“Pra mim não fede nem cheira”

Aquela manhã de fevereiro amanheceu de caldeiras a pleno vapor.

No alto o sol tentava se refrescar abanando-se com um lençol de nuvens.

Não era preciso medir a temperatura. Era só ver as galinhas botarem ovos na terra nua que deles logo eclodiriam pintinhos amarelinhos.

Era um calorão infernal. “Cadê a chuva”?  Sonhava com elazinha.  Do céu não escorria água desde há um mês passado.

Seu Antonino, pessoa experimentada, com muitos anos nos costados, não via a hora de a chuva voltar. E era tempo de semear.

As sementinhas de milho já esperavam, impacientes, dentro da tulha onde guardava ração.

Umazinha dizia a outra: “se a chuva não cair não sei o que vai ser de nós. Talvez sejamos dadas as galinhas. E não iremos brotar na terra arada. Dando espigas grandonas e apetitosas. Como milho verde não vamos ser cozidas na água fervendo. Ou de grãos durinhos não vamos virar pamonhas ou saborosos curais”.

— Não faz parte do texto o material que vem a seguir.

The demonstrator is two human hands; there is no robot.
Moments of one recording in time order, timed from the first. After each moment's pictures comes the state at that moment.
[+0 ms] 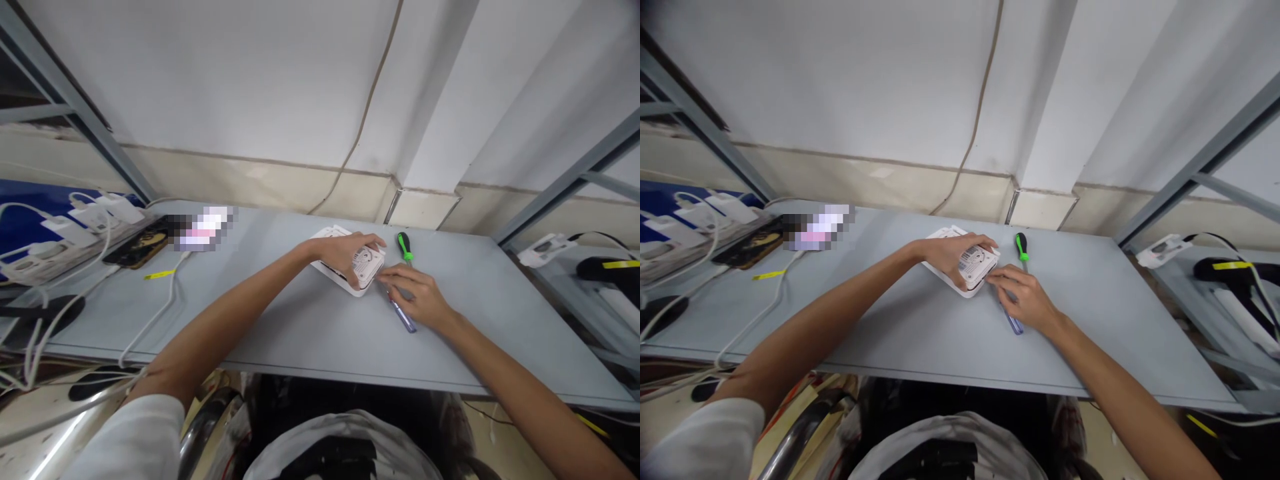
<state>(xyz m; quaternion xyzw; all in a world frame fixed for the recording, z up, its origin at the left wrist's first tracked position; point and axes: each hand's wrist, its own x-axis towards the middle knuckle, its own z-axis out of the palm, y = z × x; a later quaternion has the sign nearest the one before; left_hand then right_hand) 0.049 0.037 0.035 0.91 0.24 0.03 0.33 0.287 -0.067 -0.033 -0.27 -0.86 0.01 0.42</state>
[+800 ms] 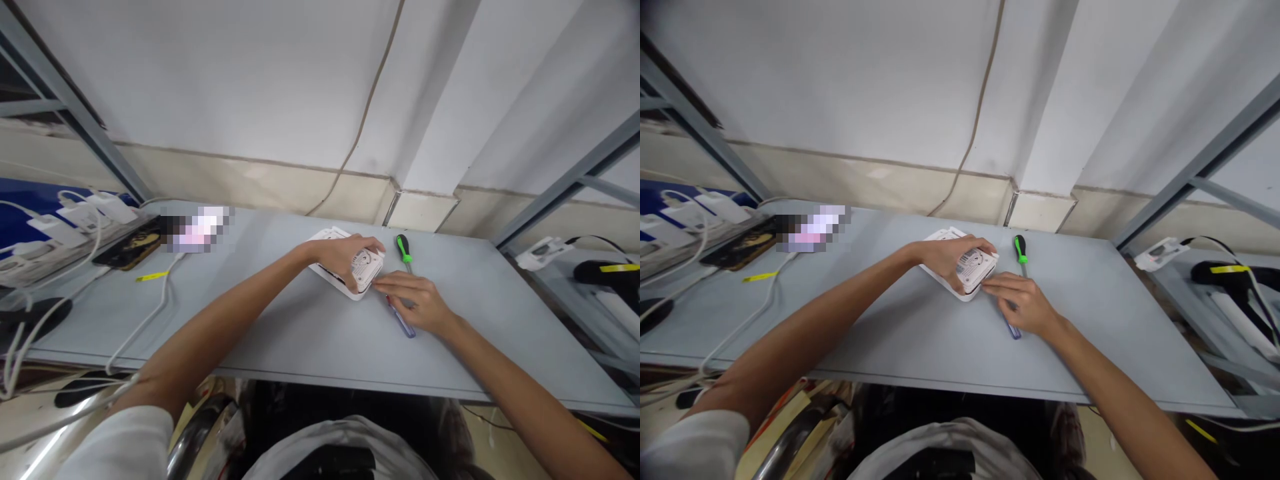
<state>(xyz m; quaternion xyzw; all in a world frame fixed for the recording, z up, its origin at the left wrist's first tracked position) 0.047 0.035 0.036 0.91 0.25 0.04 0.32 0.290 -0.065 -0.035 -0.22 -0.88 0.03 0.42</state>
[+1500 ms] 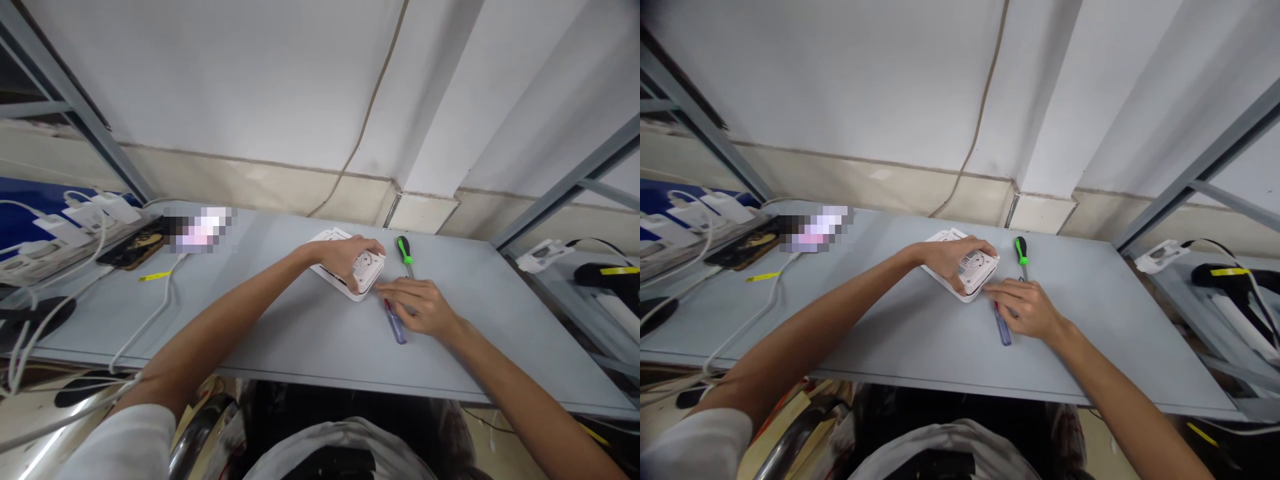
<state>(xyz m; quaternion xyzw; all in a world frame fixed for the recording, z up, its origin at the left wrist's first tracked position) 0.049 0.035 0.037 0.92 0.24 0.02 0.32 0.291 -0.072 -0.030 -0.22 -0.90 -0.06 0.38</state>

Outro dia de intensa labuta esperava Seu Antonino. Antes das cinco da madrugada já se punha de pé. Ele havia enviuvado o mês passado. Que saudades da dona Aurora.   Ela era o único amor que conheceu.

Não tiveram filhos. Viviam na maior harmonia. Eram um pelo outro.

Dona Aurora, ditosa senhora, era quem preparava sua comida. Fazia saborosos pratos.   Especialista em comida italiana. Já que era descendente direto da bela Toscana.

Desde que sua amada esposa subiu aos céus Seu Antonino nunca pensou em se casar novamente. Aprendeu a cozinhar. Lavar suas próprias roupas.  O mais difícil era dormir sem seu amor. Sonhava com ela ao fim da tarde. Quando se recostava ao colo dela e elazinha lhe fazia cafuné.

Mas a vida tinha de continuar.  A roça de milho carecia de chuva. A vacada faminta mugia a beira do curral.

Seu Antonino acostumou-se a viver solitário. Aos quase setenta ainda tinha disposição para o trabalho duro na roça.

Era tempo de plantio.  A noite escutava, no seu radinho de pilha, as notícias do dia.

A guerra entre Ucrânia e Rússia já se perdia de vista. No oriente médio a paz parecia estender a bandeira branca.

No Brasil o que mais se ouvia no momento presente era a carestia do preço dos alimentos. A inflação mostrava os dentes.

O atual presidente sorria ao ver seu oponente ser denunciado pela tentativa de golpe de estado. Na iminência de ser condenado a mofar na prisão por tempo indeterminado.

Não se falava noutra coisa senão na violência das ruas. Até parecia que São Paulo iria submergir nas enchentes.

Noticias boas nem em sonho. Ruins eram maioria.

Naquela madrugada de quinta feira Seu Antonino dormiu sossegado.  Enfim a chuva caiu.

A terra desnuda sorriu. A roça de milho foi plantada.  Tudo dava certo.

Naquela noite o bom homem nem ligou seu radinho. Já sabia de antemão, de cor e salteado, o que deveria escutar.

As noticias de Brasília não lhe importunavam os ouvidos.  O que se passava além mar não era de seu interesse.

Somente a sua roça lhe importava. A perda de sua amada Aurora sim, lhe fazia sofrer de verdade.

“O resto, pra mim, não fede nem cheira”.

Foi o que ouvi dele,  naquela manhã que o visitei.